# Aim of the task
What you return should match the listing exactly, minus its images.

--------

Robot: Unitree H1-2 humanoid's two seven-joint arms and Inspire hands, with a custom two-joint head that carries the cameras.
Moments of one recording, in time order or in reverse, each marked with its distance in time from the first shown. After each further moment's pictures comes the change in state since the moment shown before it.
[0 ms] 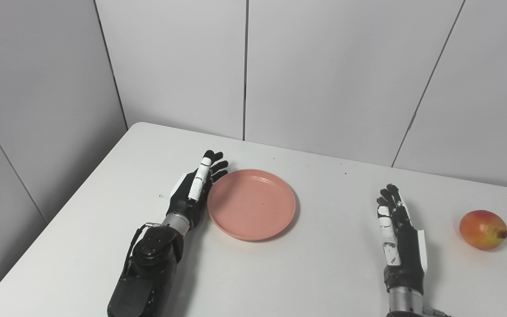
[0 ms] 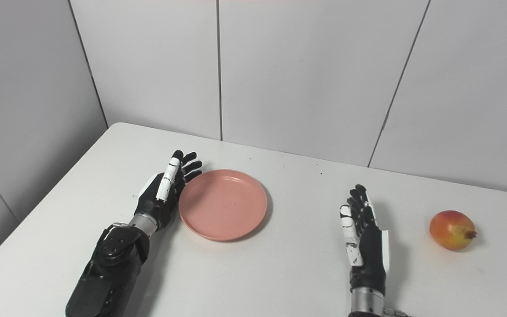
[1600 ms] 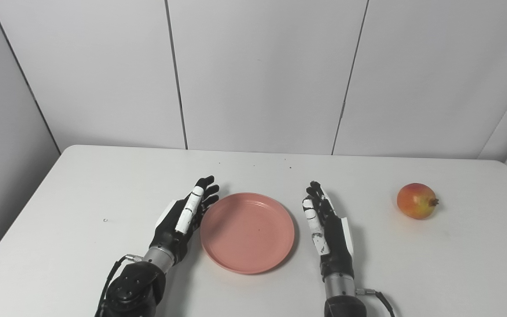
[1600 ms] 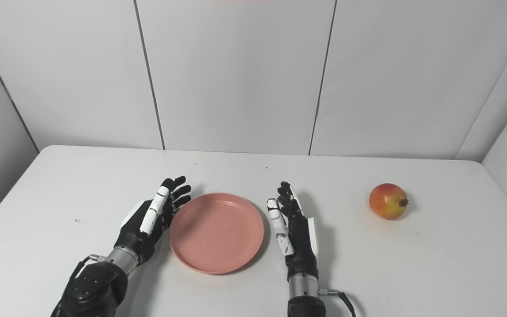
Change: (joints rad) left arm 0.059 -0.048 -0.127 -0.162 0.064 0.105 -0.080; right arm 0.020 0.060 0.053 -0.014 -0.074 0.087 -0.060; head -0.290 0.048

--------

# Answer to the problem
Robot: Unitree H1-2 humanoid's two seven-joint arms and Inspire hands, with a custom two-joint head that carries the cameras.
Moments of one recording, in time order or in reverse, each marked with its distance in time from the first shown. After each further moment's pictures comes the change in state since the moment shown before it.
[0 ms] 
[0 ms] 
[1600 ms] 
[1600 ms] 
Change: (joints rad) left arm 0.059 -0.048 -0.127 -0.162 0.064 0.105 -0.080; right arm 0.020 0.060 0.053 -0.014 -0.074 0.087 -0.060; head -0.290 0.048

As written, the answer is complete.